━━━ DATASET EXCERPTS

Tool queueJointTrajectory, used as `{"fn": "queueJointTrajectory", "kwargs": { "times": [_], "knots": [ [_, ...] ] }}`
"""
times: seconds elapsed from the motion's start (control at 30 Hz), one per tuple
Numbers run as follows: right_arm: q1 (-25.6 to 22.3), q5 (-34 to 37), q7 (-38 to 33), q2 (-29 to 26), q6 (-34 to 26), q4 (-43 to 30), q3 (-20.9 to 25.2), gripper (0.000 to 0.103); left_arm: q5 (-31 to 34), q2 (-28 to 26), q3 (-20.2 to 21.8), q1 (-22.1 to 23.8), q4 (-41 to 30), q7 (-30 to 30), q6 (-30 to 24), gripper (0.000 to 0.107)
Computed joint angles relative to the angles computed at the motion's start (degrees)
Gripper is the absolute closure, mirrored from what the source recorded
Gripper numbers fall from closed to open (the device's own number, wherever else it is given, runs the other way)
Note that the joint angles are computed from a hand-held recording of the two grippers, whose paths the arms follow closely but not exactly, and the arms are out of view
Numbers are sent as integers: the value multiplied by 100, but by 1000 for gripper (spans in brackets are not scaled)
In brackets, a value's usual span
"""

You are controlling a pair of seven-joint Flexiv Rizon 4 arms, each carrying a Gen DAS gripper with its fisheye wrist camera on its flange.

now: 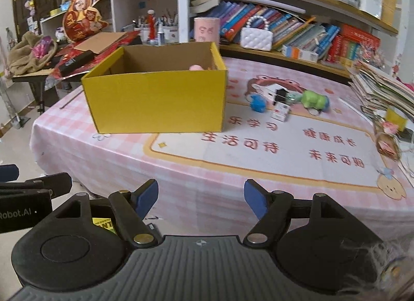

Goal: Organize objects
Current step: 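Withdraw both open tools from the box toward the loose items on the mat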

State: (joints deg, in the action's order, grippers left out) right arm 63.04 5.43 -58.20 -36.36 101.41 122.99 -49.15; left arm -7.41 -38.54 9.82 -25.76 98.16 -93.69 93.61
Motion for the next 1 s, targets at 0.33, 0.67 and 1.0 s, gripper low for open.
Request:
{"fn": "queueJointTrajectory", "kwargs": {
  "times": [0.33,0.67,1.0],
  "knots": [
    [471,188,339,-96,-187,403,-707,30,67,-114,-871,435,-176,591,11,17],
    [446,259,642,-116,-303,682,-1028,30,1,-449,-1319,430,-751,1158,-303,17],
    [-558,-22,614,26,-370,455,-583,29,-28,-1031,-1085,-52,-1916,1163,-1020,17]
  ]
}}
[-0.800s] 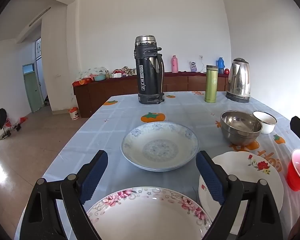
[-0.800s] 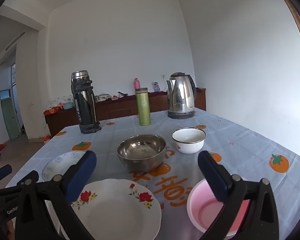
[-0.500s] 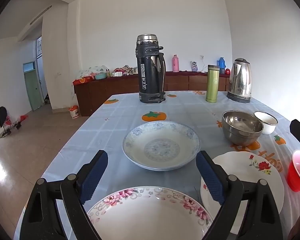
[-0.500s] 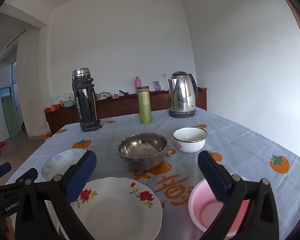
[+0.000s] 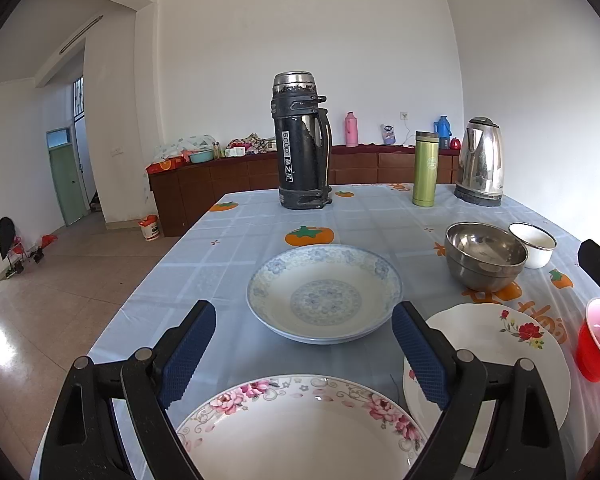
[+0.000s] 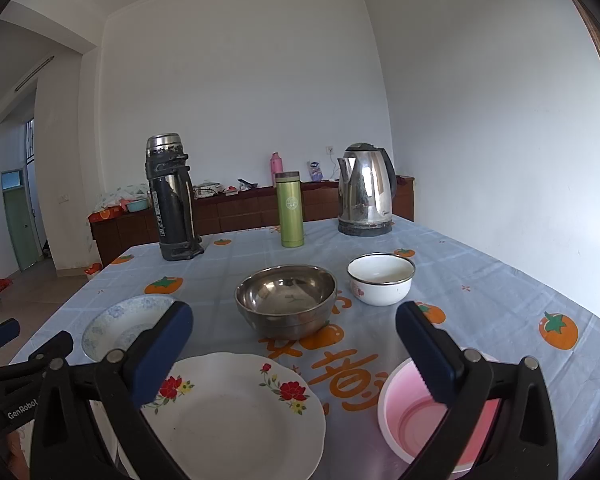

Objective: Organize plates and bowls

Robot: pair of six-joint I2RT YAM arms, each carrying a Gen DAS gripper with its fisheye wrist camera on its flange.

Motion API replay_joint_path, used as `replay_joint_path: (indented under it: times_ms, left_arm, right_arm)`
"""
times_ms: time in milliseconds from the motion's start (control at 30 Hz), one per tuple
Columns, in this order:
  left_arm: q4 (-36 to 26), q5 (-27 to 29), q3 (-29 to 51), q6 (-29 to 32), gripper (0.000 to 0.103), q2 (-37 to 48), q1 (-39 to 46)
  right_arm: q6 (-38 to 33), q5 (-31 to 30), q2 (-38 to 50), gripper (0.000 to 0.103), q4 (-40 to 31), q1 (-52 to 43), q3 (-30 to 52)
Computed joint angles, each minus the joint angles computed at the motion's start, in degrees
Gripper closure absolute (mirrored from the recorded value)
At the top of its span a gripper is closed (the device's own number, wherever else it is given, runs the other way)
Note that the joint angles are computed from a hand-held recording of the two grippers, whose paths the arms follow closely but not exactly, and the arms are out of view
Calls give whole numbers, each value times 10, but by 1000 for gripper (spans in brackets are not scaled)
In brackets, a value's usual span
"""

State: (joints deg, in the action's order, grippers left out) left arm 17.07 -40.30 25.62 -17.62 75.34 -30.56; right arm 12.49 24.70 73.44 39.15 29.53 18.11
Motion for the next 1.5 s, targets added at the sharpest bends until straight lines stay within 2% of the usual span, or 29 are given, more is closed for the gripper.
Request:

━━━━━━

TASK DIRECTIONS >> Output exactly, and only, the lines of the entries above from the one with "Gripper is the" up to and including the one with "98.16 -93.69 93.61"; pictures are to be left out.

WRITTEN SOLUTION >>
Gripper is the absolute closure, mirrored from what the source recorded
Gripper numbers fall from closed to open (the device's own number, wherever else it is given, runs the other way)
Note that the joint angles are computed from a hand-held recording of the two grippers, whose paths the arms follow closely but not exactly, and the arms are out of view
Numbers are sent as integers: the value multiplied by 100, but by 1000 for gripper (spans in brackets are not scaled)
In brackets, a value's usual span
"""

You are controlling a pair of seven-joint Flexiv Rizon 4 arms, each carrying a Gen DAS gripper with its fisheye wrist camera on its flange.

now: 

Goal: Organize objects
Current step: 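Withdraw both open tools from the box toward the loose items on the mat
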
State: (joints deg, in the action's order, grippers left out) right arm 63.04 5.43 -58.20 -36.36 101.41 122.99 -49.15; left arm -7.41 -38.54 9.82 -25.76 98.16 -93.69 93.61

Nothing more remains to be added to this answer.